In a world where it is easy to pick and choose the news we want to listen to, and to surround ourselves with people who support our world view it is easy to vilify the people who don’t see things the way we do. To counteract this it is incumbent on all of us to step back and assess whether what we are doing is helping us as a country and as individuals. The truth is that we all rely on cognitive strategies to protect ourselves from unpleasant realities. We routinely act like we have the power to keep ourselves and our families safe without societal assistance, distance ourselves from people that make us question our own core beliefs and values, and make decisions based on emotions rather than logic when it seems to be a more comfortable path. When we don’t agree with other people, we are quick to classify them as our enemies, and to blame them for everything we don’t like.
Perhaps instead we could all spend more time thinking about why other Americans don’t see the things the way we do. Rather than dismissing people we disagree with as uninformed or uneducated, we need to listen to their concerns, think about the world from their position, and refrain from assuming we know more than they do. In point of fact, as a country we have fallen out of the habit of listening to each other, much as unhappy couples do. When we assume we know what our partners think, spend our time thinking of our responses instead of listening to their concerns, and behave as though our needs are the only things that matters, we undermine the strength of our relationships. When we treat people with contempt, we further alienate them, and our chance to understand each other.

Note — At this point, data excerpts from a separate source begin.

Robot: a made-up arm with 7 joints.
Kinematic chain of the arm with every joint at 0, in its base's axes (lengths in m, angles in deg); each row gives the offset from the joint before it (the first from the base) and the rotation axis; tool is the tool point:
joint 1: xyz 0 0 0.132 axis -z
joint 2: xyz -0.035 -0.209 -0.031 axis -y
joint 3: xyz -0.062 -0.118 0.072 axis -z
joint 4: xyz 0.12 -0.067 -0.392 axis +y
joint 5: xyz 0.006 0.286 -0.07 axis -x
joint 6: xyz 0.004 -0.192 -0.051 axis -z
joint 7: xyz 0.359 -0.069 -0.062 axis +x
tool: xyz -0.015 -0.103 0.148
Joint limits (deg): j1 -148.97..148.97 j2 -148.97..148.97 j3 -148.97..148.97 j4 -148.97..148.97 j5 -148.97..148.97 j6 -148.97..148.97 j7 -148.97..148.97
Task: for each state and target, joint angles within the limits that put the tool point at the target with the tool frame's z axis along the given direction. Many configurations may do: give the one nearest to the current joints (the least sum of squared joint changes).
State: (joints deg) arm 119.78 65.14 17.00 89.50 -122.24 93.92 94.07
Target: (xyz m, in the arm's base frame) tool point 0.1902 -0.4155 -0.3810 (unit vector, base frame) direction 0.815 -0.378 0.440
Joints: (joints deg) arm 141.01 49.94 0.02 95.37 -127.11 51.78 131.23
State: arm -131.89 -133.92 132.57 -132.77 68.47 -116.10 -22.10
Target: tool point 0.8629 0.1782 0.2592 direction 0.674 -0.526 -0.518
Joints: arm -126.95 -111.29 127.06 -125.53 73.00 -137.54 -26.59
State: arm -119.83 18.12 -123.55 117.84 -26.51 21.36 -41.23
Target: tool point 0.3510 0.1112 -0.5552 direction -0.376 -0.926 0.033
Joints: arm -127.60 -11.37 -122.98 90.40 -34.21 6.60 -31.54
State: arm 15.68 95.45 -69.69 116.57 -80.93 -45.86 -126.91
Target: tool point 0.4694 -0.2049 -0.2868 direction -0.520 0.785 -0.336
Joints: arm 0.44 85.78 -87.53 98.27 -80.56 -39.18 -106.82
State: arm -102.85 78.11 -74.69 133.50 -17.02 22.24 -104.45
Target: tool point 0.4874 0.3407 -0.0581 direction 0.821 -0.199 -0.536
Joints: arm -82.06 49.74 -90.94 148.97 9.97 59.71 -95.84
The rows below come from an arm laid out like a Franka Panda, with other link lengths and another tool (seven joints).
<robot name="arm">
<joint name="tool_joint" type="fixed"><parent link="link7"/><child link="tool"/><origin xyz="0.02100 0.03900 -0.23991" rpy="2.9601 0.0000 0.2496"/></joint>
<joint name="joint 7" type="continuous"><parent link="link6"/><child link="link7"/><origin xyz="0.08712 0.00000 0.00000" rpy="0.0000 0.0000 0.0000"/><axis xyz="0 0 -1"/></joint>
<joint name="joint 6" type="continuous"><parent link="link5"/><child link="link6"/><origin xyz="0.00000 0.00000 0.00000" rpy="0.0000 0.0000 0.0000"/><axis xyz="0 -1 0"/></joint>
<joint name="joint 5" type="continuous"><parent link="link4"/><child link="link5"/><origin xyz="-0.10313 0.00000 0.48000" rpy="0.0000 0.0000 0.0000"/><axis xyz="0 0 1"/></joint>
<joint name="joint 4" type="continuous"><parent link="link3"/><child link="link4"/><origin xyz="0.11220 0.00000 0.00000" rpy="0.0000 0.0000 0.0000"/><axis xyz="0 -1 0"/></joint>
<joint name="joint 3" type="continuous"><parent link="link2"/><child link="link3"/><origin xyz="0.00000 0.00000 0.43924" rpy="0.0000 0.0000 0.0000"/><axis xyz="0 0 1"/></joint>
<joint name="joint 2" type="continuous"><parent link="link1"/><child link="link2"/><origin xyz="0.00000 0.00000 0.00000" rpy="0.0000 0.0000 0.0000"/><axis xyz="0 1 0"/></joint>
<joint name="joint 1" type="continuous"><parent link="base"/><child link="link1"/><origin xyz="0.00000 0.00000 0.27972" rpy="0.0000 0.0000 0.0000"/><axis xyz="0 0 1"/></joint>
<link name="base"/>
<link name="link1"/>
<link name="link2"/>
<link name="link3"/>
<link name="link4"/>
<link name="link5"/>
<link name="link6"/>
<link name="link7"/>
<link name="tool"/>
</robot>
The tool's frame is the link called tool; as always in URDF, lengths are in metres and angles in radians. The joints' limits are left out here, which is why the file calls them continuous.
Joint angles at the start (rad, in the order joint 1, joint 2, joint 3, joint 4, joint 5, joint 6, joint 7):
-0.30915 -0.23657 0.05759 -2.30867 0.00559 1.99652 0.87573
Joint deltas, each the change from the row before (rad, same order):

So how do we move forward? Perhaps we could start by trying to identify our similarities, our shared goals, and mutual hopes for the future. We cannot learn from each other if we aren’t willing to listen as well as talk. We could also focus on educating ourselves about the things we are concerned about and being more discerning about all the information we consume. Just because we read it, or hear someone say it, doesn’t mean it is true. There will be policies we disagree with, and trends we don’t like, but we can and have corrected course many times in the past and taking action to solve problems and trusting in the future, and each other, is the only way we can move forward.